これらに関して「議論の取りまとめ」は、「各教科等で育む思考力を基盤としながら『プログラミング的思考』が育まれ、『プログラミング的思考』の育成により各教科等における思考の論理性も明確となっていくという関係を考え、アナログ感覚を大事にしていくことの重要性等も踏まえながら、教育課程全体での位置付けを考えていく必要がある」としている。

このように、在来の教科とプログラミング教育は互恵的な関係にある。小学校プログラミング教育の必修化に伴い、特に新教科を立ち上げなかった理由もこの点にある。

人間とは異なるコミュニケーションを覚える

ここで、コーディングではなく「プログラミング的思考」の育成がねらいならば、必ずしもコンピュータを用いなくてもよいのではないか、との疑問が生じるのは自然なことであろう。実際、「アンプラグド」の考え方の下、コンピュータを使わずに紙と鉛筆で行うプログラミング教育も可能であり、時に効果的である。

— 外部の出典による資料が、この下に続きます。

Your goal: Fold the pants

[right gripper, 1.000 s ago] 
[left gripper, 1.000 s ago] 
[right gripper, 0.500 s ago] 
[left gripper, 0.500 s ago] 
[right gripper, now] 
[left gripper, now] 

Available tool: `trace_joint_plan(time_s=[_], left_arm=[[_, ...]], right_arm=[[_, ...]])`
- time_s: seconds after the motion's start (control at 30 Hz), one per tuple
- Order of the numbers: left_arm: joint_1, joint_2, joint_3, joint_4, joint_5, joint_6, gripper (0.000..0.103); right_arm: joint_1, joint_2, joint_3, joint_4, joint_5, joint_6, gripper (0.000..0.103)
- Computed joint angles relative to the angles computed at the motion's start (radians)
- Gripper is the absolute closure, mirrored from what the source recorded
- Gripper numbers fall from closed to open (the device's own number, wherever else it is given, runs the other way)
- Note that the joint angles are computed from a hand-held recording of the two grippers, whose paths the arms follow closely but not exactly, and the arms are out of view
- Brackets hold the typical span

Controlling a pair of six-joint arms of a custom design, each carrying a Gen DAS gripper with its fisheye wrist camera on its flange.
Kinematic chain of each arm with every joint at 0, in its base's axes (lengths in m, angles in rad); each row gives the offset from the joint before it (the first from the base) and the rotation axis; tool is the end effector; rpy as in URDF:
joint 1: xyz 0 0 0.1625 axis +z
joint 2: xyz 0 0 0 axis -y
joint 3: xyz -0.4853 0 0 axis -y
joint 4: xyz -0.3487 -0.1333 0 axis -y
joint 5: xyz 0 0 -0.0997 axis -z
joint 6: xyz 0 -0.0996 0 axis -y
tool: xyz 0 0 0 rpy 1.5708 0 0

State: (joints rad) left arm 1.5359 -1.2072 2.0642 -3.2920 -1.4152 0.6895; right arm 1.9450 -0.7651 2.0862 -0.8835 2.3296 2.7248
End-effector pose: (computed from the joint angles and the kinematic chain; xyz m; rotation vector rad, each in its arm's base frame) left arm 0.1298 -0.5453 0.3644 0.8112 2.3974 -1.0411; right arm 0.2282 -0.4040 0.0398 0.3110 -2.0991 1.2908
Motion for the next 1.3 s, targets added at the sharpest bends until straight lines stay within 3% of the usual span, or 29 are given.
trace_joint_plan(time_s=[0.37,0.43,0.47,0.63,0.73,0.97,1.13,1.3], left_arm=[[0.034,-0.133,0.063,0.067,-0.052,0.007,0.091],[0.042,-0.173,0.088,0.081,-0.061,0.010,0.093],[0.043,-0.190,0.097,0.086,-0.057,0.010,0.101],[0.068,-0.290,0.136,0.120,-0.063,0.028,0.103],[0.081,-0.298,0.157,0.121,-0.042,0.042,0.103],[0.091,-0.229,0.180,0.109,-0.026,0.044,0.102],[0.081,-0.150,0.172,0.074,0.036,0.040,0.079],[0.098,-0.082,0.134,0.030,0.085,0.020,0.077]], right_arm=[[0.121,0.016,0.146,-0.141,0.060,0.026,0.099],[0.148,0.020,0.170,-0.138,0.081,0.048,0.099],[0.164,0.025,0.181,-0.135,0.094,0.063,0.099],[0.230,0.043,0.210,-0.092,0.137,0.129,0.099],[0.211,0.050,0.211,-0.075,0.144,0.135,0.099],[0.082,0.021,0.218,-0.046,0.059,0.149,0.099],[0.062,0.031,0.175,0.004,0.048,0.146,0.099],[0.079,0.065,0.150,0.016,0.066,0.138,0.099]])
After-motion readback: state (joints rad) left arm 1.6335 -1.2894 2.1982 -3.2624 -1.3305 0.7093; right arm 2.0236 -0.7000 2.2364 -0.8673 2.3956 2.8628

と同時に、コンピュータでプログラミングを行うことによってこそ感得できるものもある。初めてプログラミングに挑んだ子どもたちは、よく「先生、今日はこいつ、機嫌が悪いみたい。昨日と同じようにプログラムしているのに、さっきから全然言うことをきかないんだ」などと言う。

あるいは、「先生、さっきからコンピュータはずっと同じことを繰り返してくれていて、そろそろ疲れたんじゃないかなぁ。私が命令したんだけれど、何かかわいそうになってきたので、止めていいですか」という子もいた。

コンピュータには機嫌の良し悪しはないし、疲れも飽きもしない。プログラムした通りにいつでも、またいつまでも動き続ける。そして、少しでもミスがあればまったく動かなかったり、意図したのとはすっかり異なる動作を平然と実行する。